## THE PROBLEM
If a line below contains the string "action", return that line.

## EXERCISE INPUT

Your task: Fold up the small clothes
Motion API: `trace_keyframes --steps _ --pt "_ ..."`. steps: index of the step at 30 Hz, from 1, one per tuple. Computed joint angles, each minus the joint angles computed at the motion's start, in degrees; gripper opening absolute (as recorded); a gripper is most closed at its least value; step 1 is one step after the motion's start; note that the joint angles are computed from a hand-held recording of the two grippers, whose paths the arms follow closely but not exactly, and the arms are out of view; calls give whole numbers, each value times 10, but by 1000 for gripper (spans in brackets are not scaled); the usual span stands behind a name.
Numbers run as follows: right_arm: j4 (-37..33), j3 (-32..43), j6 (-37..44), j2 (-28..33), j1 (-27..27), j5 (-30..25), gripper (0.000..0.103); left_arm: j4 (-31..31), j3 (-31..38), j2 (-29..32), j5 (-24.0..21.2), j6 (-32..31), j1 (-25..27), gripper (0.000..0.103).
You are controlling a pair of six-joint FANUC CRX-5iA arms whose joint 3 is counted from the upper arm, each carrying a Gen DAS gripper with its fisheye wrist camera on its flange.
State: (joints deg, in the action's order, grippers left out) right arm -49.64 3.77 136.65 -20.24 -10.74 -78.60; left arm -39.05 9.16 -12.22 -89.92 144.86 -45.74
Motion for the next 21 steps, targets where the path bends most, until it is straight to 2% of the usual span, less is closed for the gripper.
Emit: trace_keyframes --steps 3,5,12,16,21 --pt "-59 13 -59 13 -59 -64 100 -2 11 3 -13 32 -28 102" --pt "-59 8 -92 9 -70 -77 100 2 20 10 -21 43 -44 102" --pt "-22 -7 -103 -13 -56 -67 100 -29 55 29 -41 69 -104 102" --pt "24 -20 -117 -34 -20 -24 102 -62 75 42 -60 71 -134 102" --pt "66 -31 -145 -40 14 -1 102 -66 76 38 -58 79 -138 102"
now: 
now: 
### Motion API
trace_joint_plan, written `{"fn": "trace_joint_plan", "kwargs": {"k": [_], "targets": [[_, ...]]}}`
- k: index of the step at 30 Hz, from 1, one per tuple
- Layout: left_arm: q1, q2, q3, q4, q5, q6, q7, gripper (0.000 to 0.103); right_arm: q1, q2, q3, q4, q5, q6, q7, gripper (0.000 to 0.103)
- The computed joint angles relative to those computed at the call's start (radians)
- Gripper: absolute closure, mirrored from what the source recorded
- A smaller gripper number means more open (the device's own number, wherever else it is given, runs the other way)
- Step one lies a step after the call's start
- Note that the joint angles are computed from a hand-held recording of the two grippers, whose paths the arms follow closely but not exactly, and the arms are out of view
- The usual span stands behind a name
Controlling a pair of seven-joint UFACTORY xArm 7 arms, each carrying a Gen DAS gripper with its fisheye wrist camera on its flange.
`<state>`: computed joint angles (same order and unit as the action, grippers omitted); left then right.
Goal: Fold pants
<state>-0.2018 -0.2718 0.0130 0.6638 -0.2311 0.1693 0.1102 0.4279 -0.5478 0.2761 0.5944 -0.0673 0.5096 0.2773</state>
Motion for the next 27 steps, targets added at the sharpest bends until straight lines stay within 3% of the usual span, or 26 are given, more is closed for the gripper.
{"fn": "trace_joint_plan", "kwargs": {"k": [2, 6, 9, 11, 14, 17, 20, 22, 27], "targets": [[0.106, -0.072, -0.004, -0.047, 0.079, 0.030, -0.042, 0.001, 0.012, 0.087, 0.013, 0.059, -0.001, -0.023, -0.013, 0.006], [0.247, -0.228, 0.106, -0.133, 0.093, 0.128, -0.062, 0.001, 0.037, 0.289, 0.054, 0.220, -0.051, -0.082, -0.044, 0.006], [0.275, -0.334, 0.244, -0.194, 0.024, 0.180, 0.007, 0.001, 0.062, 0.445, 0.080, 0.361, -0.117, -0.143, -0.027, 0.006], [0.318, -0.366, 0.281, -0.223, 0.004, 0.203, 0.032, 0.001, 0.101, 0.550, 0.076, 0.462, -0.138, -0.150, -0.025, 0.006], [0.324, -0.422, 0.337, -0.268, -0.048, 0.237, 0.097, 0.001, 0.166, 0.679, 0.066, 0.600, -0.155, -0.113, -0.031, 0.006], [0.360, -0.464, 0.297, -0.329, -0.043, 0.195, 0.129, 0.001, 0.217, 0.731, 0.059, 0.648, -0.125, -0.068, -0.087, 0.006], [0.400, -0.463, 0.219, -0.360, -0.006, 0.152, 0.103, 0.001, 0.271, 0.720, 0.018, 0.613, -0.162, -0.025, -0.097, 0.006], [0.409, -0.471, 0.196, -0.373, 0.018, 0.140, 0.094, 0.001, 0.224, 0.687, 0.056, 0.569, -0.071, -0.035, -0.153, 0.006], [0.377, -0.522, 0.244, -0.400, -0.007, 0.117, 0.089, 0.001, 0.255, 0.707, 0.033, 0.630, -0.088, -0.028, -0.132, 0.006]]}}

## REPLY
State: (joints deg, in the action's order, grippers left out) right arm -49.64 3.77 136.65 -20.24 -10.74 -78.60; left arm -39.05 9.16 -12.22 -89.92 144.86 -45.74
`<state>`: computed joint angles (same order and unit as the action, grippers omitted); left then right.

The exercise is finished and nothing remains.